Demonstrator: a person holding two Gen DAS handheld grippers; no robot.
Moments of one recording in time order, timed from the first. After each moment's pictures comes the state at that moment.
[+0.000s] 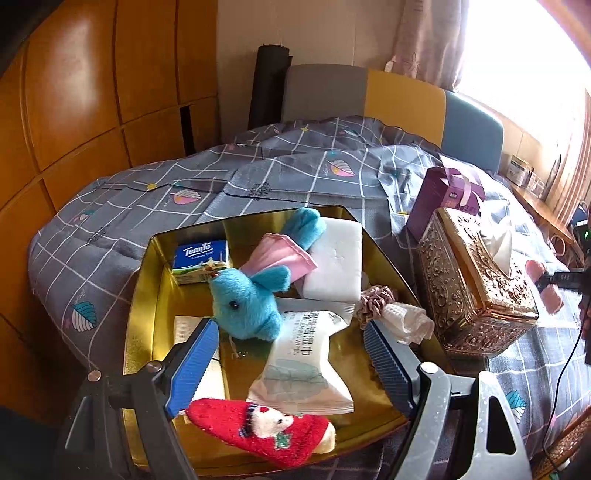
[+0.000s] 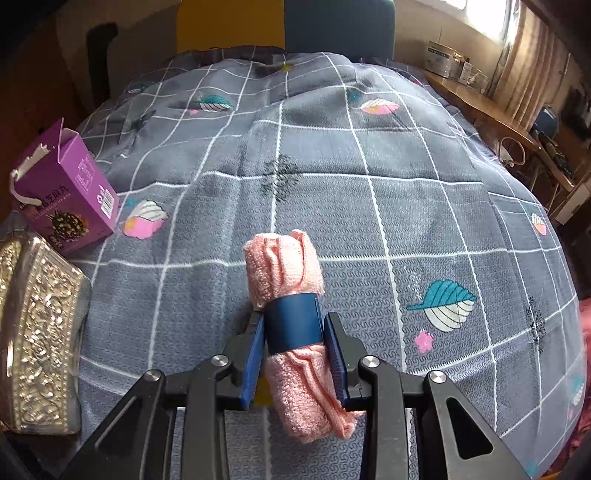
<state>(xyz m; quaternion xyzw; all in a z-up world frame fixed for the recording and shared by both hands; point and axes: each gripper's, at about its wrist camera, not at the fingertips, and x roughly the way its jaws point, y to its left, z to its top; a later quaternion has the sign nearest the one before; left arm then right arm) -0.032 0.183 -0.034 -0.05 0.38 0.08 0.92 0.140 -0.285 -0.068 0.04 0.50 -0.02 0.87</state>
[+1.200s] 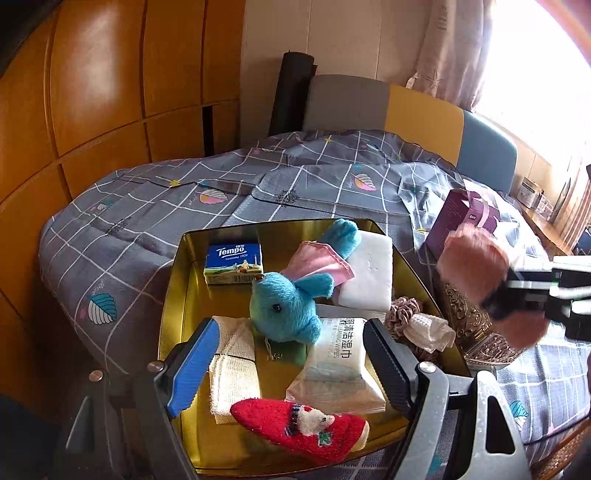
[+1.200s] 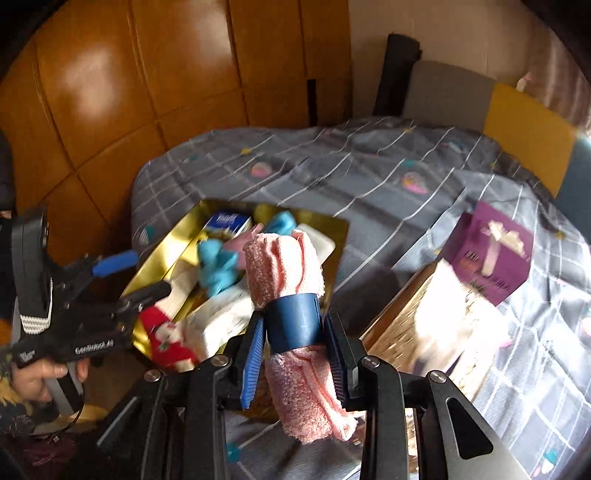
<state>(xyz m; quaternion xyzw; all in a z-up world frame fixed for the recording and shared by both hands) -0.047 0.219 -0.028 -0.08 0.36 0.10 0.92 0.030 0.022 0.011 -0.13 0.41 0.38 0.82</state>
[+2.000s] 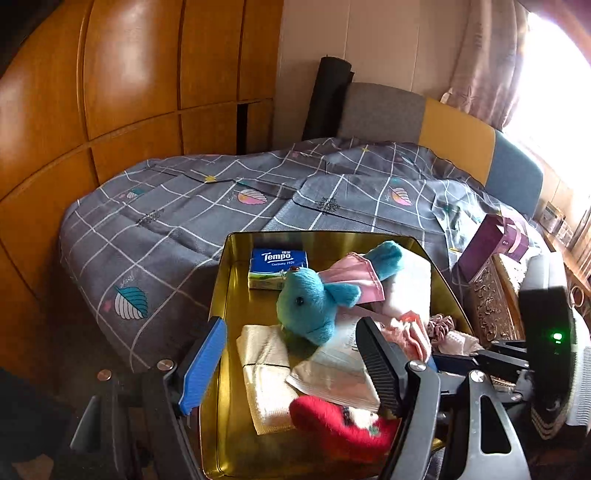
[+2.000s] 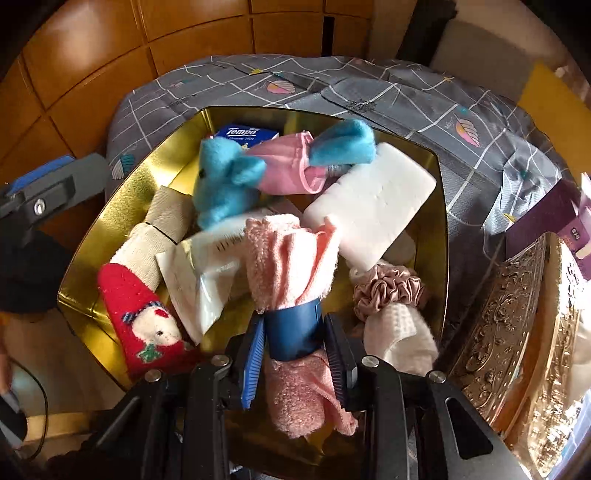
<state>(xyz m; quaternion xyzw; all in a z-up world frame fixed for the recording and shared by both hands) -0.051 0.255 -0.027 -0.10 0.35 0.16 0.92 0.028 0.118 -0.081 -0.20 0.48 0.35 0.78</state>
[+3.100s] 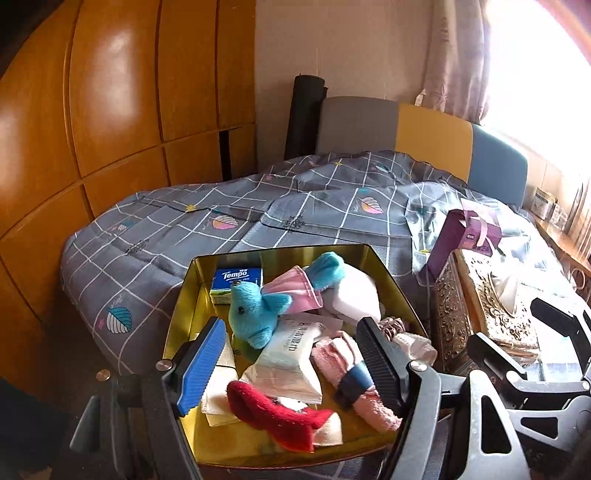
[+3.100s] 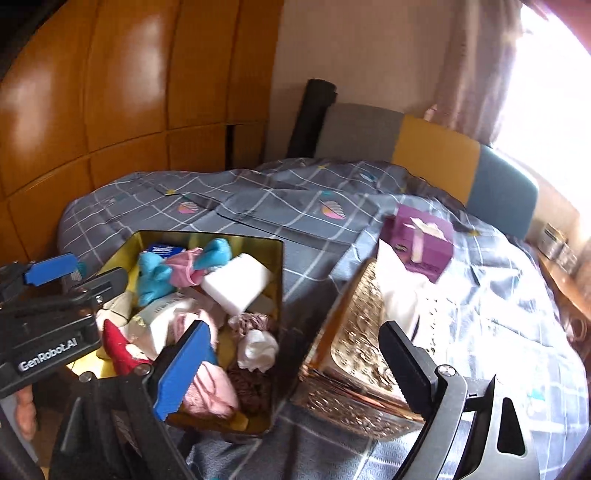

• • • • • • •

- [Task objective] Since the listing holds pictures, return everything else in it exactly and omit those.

- [Written response]
Demonstrator: a person holding two Gen DAS handheld grippers; no robot.
Moments of one recording in time order, timed from the first. After each moment's pictures comes the state at that moment.
[+0.000s] 
[+0.000s] 
<state>(xyz m; quaternion xyzw; all in a z-up world frame fixed for the recording and shared by both hands; point and axes: each gripper's, at about its wrist camera, not at the fingertips, and x roughly the way its jaws point, y to its left, z to its top; a later quaternion has the sign nearest the one before; left arm then right arm) -0.032 0.183 -0.034 -0.05 0.38 0.08 0.92 0.140 -0.285 -0.068 0.04 0.50 -0.02 0.87</state>
[+1.200s] 
[+1.200s] 
<state>(xyz m; quaternion xyzw; all in a z-up world frame fixed for the recording and shared by both hands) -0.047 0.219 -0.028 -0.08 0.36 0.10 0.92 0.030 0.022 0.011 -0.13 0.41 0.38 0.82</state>
[+2.000s] 
[+2.000s] 
<state>(xyz m; quaternion xyzw; all in a z-up world frame fixed for the recording and shared by both hands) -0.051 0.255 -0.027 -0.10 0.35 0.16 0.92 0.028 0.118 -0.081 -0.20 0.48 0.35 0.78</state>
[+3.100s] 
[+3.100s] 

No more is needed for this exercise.